Baumgartner asked how this new technology will affect the staff. Michaelsen replied, “We don’t want to make this a major burden on people. We want to work within the current workflows, but we’re going to test it. WJAL the Sinclair station and FOX5, the FOX O&O station in Washington D.C. are working on a partnership there so that we can test, over a 60 day period, how this will work and what the workflows will eventually be. We have an idea, but we want to get within the newsrooms so that we can actually determine how it will work.”
“There is not a specific date for the test as we are waiting for a few technical items to be completed,” Michaelsen told The Broadcast Bridge following the Webinar.
After tests with text-only, limited media, text, maps, links and video conclude, we will interview the people who produce these alerts so when we move it out beyond the test phase we’re presenting people not just a platform to build the alerts, but a workflow to present them.
Improved Local Communications
When asked about NextGen TV, RTDNA Executive Director Dan Shelley said, “It’s a potential game-changer on a number of levels.” The Radio Television Digital News Association (RTDNA) is formerly the Radio-Television News Directors Association (RTNDA).
EAS messaging that contains both alerts and information has generally been the prevue of Master Control and for the most part bypassed the newsroom. “TV news stations are often deep into covering weather, fires, floods and other natural disasters well in advance of official EAS activation.
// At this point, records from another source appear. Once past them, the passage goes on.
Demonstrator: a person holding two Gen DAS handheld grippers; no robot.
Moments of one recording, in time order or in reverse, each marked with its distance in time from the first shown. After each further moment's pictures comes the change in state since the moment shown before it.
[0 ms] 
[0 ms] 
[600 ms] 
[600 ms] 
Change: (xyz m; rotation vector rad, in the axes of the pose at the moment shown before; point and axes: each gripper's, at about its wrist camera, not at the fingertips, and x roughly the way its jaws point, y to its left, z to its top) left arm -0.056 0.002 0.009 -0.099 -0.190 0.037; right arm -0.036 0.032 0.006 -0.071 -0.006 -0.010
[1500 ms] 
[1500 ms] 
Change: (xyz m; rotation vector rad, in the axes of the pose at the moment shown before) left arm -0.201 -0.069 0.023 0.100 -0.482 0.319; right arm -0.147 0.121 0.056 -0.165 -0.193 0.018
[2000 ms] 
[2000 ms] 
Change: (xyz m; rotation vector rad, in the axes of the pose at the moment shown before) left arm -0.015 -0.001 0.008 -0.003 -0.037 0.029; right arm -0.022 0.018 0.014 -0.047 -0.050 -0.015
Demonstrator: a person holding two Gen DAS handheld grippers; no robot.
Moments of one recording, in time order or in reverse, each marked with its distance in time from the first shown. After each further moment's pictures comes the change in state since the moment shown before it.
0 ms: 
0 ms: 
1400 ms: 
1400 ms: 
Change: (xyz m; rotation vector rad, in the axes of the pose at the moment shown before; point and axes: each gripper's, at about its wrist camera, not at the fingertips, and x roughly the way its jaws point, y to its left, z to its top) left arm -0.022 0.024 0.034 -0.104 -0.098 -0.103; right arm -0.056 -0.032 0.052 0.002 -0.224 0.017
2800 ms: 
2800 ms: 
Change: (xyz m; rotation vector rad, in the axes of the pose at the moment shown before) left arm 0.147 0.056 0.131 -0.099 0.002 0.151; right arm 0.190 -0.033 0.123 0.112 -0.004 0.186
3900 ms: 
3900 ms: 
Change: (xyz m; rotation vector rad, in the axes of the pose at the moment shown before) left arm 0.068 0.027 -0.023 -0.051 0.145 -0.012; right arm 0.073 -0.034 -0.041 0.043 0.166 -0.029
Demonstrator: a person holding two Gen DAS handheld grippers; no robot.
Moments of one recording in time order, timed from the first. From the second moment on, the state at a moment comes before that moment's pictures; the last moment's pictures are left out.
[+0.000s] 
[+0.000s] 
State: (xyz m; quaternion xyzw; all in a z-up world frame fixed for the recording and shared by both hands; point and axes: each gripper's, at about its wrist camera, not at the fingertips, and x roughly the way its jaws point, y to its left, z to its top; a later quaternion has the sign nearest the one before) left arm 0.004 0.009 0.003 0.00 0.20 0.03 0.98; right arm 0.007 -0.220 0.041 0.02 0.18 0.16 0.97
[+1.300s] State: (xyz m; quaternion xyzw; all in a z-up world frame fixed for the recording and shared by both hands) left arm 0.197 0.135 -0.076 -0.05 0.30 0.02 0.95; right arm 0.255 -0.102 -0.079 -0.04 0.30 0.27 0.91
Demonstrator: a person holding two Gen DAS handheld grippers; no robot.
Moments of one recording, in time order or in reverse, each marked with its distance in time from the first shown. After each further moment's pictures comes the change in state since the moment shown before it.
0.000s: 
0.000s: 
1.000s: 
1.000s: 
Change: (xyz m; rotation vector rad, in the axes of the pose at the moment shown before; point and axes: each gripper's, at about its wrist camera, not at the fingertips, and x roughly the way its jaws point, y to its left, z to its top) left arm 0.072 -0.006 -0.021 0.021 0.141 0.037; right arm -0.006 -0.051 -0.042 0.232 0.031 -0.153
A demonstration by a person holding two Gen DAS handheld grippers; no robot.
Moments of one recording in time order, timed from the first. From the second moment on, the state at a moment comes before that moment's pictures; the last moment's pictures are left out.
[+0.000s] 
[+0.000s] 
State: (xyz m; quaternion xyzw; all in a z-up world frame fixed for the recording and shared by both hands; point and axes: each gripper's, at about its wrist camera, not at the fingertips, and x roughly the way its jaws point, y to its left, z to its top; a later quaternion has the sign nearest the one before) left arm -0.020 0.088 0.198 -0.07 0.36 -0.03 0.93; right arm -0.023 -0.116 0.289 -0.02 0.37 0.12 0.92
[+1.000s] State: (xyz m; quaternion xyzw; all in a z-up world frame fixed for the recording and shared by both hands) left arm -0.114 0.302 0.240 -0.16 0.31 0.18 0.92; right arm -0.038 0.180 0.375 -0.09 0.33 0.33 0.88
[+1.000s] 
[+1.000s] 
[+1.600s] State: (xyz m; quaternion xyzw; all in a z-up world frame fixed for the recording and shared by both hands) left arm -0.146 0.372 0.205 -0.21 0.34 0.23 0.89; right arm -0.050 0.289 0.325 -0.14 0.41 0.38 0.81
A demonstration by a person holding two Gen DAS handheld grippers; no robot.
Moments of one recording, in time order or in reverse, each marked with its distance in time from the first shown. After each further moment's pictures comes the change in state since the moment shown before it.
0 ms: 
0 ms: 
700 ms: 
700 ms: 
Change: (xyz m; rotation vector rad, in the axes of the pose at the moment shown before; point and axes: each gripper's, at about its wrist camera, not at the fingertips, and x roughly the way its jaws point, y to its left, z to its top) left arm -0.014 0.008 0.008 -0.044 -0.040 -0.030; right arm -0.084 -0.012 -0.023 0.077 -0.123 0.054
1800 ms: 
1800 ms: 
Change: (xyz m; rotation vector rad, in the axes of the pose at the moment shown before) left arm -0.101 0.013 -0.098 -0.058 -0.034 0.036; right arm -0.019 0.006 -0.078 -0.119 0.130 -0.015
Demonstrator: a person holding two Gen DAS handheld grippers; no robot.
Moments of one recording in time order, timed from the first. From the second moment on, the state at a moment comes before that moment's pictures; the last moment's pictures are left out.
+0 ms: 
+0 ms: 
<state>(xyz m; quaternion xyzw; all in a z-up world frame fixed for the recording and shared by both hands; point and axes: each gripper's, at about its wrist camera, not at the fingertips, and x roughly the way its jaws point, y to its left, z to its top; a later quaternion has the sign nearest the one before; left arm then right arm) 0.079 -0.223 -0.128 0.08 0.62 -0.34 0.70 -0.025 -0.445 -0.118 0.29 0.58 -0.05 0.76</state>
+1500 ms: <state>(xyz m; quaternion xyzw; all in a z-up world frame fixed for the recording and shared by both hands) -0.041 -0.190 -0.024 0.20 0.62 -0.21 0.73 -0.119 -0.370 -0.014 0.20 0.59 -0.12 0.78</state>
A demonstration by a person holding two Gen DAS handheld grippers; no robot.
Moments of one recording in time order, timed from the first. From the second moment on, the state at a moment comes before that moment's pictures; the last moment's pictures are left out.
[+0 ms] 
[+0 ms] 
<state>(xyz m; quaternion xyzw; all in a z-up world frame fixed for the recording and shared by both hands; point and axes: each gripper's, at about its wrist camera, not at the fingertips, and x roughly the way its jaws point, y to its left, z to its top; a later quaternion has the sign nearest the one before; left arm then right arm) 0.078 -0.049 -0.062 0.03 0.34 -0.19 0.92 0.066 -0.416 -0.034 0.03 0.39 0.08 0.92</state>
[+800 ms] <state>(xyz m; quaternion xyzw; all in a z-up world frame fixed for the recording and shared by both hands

It makes no sense to interrupt live coverage of a tornado warning, with all the rich content broadcast has to offer with an EAS alert,” he said.
In NextGen TV advanced alerting and warning, the newsroom becomes the center of information for processing and distribution. “I am extremely anxious to see the results of the tests at FOX 5 and WJLA because that will give us some critically needed information as to how this next generation of alerting and the geotargeting of alerting will impact newsroom workflow. It could be a tremendous game-changer for newsrooms across the country,” Shelley said. “I think it’s going to make local television news much more relevant than it is even now.”